Note that the F-test is always one-sided (right tail only), even though the underlying t-tests are two-sided. This makes sense: $F$ values can only be positive, and only large values count as evidence against $H_0$.

Interactive — F-Distribution and Rejection Region

Numerator df ($q$): 2 Denominator df ($n{-}k{-}1$): 46 Your F-statistic: 0.04

The curve is the F-distribution for your chosen degrees of freedom. The red shaded area is the p-value — the probability of an F-statistic this large by chance alone. The dashed line marks your observed F. When it enters the red zone, you reject H₀.

Rule of thumb: For large samples, an F-statistic above roughly 3 (for $q=2$) or 2.6 (for $q=3$) typically signals joint significance at the 5% level. But always compare to the exact critical value or p-value for your degrees of freedom.

The Overall Model F-Test

A special case you'll always see in regression output: the overall F-test, which tests whether all slope coefficients are jointly zero — i.e., $H_0: \beta_1 = \beta_2 = \cdots = \beta_k = 0$. Here $q = k$ (all predictors), and the restricted model is just the intercept $\bar{Y}$. The F-statistic simplifies to:

$$F_{\text{overall}} = \frac{R^2\,/\,k}{(1 - R^2)\,/\,(n - k - 1)}$$

where $R^2$ is the R-squared of the full model. This is the F-statistic printed automatically at the bottom of every regression table in R, Stata, and Python's statsmodels. A significant overall F means the model as a whole explains significantly more variation than a flat line at the mean.

Worked Example — Does Body Size Predict Sprint Speed?

A sports scientist tracks 50 athletes. For each athlete she records: weekly training hours, height (cm), age (years), and 100m sprint speed (m/s). She suspects that training drives speed, but she wonders whether height and age add anything on top of that. Let's test it.

The Two Models

Unrestricted (full) model — all three predictors:

$$\text{speed}_i = \beta_0 + \beta_1 \cdot \text{training}_i + \beta_2 \cdot \text{height}_i + \beta_3 \cdot \text{age}_i + u_i$$

Restricted model — null hypothesis $H_0: \beta_2 = \beta_3 = 0$ (height and age have zero effect):

$$\text{speed}_i = \beta_0 + \beta_1 \cdot \text{training}_i + u_i$$

Here $q = 2$ (we're testing two restrictions), $k = 3$ predictors in the full model, $n = 50$ observations.

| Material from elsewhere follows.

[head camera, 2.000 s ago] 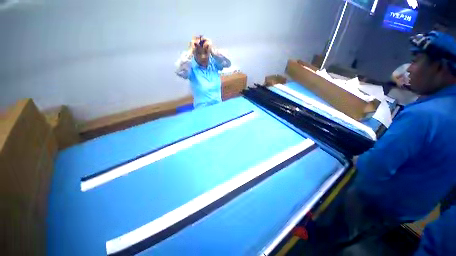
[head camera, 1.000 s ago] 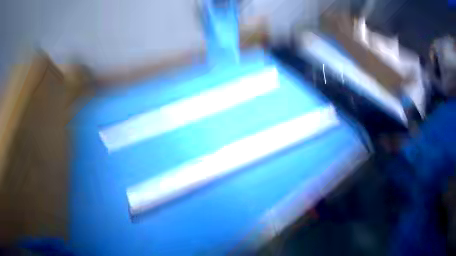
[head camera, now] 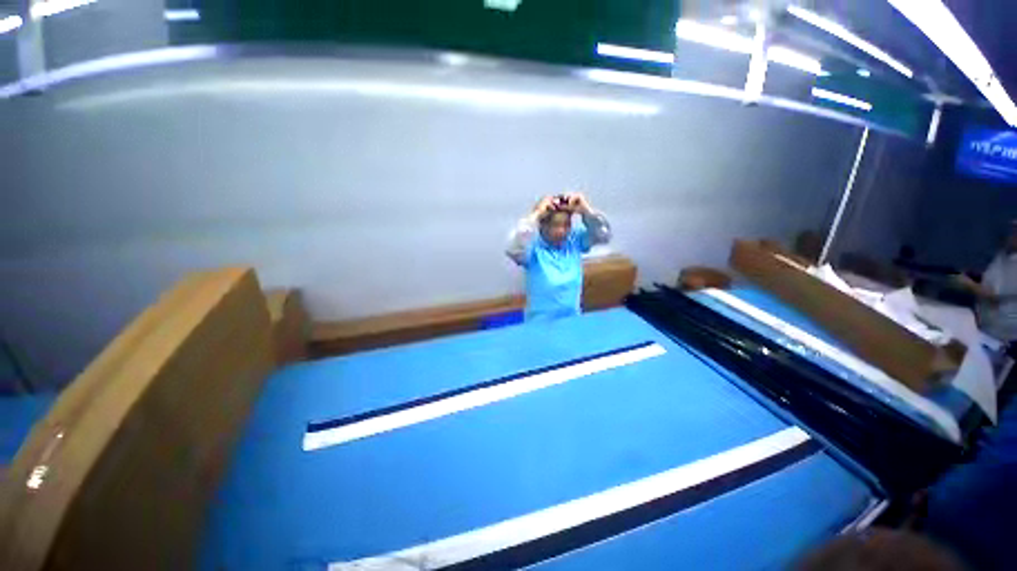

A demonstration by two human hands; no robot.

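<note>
Two long pairs of strips lie on the blue table cover (head camera: 502, 457). In the far pair, a white strip (head camera: 491, 398) lies along the near side of a thin black strip (head camera: 480, 386). In the near pair, a wider white strip (head camera: 625, 487) lies along the far side of a black strip (head camera: 669, 495); their left ends reach the bottom edge of the picture. I cannot make out either of my hands. A blurred brownish shape is cut off at the bottom right edge, and I cannot tell what it is.
A bundle of shiny black strips (head camera: 781, 374) lies along the table's right side. Beyond it are a long open carton (head camera: 836, 312) and white sheets (head camera: 976, 374). Tall brown cartons (head camera: 145, 413) stand at left. A person (head camera: 554, 273) stands behind the table, hands raised to the head.
The view has tilted up and turned left, so the table sits lower and overhead lights show. The strip pairs lie as they did two seconds ago. The co-worker at right is mostly out of view.
</note>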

Step 1 — Fit Both Models by OLS

Running OLS on the unrestricted model gives:

$$\widehat{\text{speed}} = 8.54 + 0.109\cdot\text{training} + (-0.002)\cdot\text{height} + (-0.001)\cdot\text{age}$$

Individual t-statistics and p-values (with $n - k - 1 = 46$ degrees of freedom):

$$t_{\text{training}} = 9.01 \;\; (p \approx 0.000) \qquad t_{\text{height}} = -0.28 \;\; (p = 0.780) \qquad t_{\text{age}} = -0.04 \;\; (p = 0.972)$$

Height and age look individually insignificant. But does that mean they're jointly useless? Let's check properly.

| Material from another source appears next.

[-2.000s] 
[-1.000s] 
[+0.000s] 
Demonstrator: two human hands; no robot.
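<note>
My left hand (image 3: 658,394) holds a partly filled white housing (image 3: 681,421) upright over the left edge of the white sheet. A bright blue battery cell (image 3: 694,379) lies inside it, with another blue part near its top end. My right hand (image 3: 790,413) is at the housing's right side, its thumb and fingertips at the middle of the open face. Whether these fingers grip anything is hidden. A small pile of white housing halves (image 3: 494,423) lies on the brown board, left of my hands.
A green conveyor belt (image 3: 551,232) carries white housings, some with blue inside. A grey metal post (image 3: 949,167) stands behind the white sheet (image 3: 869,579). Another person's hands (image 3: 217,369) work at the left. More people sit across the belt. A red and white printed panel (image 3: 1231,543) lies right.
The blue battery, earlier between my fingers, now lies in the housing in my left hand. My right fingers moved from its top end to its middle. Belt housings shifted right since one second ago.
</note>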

Running OLS on the restricted model (training only) gives $\hat{\beta}_0 = 8.15$, $\hat{\beta}_1 = 0.109$. Now we read off the residual sums of squares:

$$RSS_U = 10.91 \qquad RSS_R = 10.93$$

Step 2 — Compute the F-Statistic

$$F = \frac{(RSS_R - RSS_U)\,/\,q}{RSS_U\,/\,(n-k-1)} = \frac{(10.93 - 10.91)\,/\,2}{10.91\,/\,(50-3-1)} = \frac{0.0187\,/\,2}{10.91\,/\,46} = \frac{0.009}{0.237} = 0.04$$

Step 3 — Compare to the Critical Value

At significance level $\alpha = 0.05$, the critical value from the $F(2, 46)$ distribution is:

$$F_{0.05}(2, 46) = 3.20$$

Our F-statistic of $0.04$ is far below $3.20$. The p-value is $0.96$ — nowhere near the 0.05 threshold.

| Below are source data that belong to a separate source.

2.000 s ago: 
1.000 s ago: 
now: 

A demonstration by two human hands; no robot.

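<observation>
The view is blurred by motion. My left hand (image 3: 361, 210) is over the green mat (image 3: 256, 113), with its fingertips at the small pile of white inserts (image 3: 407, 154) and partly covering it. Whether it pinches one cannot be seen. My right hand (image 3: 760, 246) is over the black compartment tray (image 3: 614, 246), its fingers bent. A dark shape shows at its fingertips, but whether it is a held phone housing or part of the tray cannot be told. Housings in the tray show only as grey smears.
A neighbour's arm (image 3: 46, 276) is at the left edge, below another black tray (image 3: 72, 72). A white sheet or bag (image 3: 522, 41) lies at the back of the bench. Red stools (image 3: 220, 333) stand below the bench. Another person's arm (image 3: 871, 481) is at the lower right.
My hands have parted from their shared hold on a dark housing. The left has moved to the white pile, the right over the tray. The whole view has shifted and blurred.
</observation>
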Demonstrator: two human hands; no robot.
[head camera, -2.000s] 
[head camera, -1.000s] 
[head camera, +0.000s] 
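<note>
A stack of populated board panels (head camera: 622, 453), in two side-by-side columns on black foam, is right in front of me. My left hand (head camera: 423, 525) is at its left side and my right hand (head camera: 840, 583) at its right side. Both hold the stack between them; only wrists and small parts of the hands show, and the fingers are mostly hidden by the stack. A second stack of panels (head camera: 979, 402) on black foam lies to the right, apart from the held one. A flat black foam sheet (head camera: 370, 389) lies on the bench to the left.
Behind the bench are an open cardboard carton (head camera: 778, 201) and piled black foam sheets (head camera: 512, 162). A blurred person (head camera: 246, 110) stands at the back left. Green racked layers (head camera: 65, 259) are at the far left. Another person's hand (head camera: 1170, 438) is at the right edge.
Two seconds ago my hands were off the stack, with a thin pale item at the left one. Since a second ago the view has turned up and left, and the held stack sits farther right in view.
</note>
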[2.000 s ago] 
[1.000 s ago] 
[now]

Decision and Interpretation

$$F = 0.04 \;<\; F_{\text{crit}} = 3.20 \quad \Rightarrow \quad \text{Fail to reject } H_0$$

We cannot reject the null hypothesis that $\beta_2 = \beta_3 = 0$. In plain English: height and age, as a group, add essentially no predictive power for sprint speed, beyond what training hours already explain. Dropping them from the model is justified.

Note that the overall model F-test (testing whether training itself matters at all) gives $F_{\text{overall}} = 27.5$ with $p \approx 0$ — so the model with training is highly significant overall. It's specifically the addition of height and age on top of training that is unnecessary.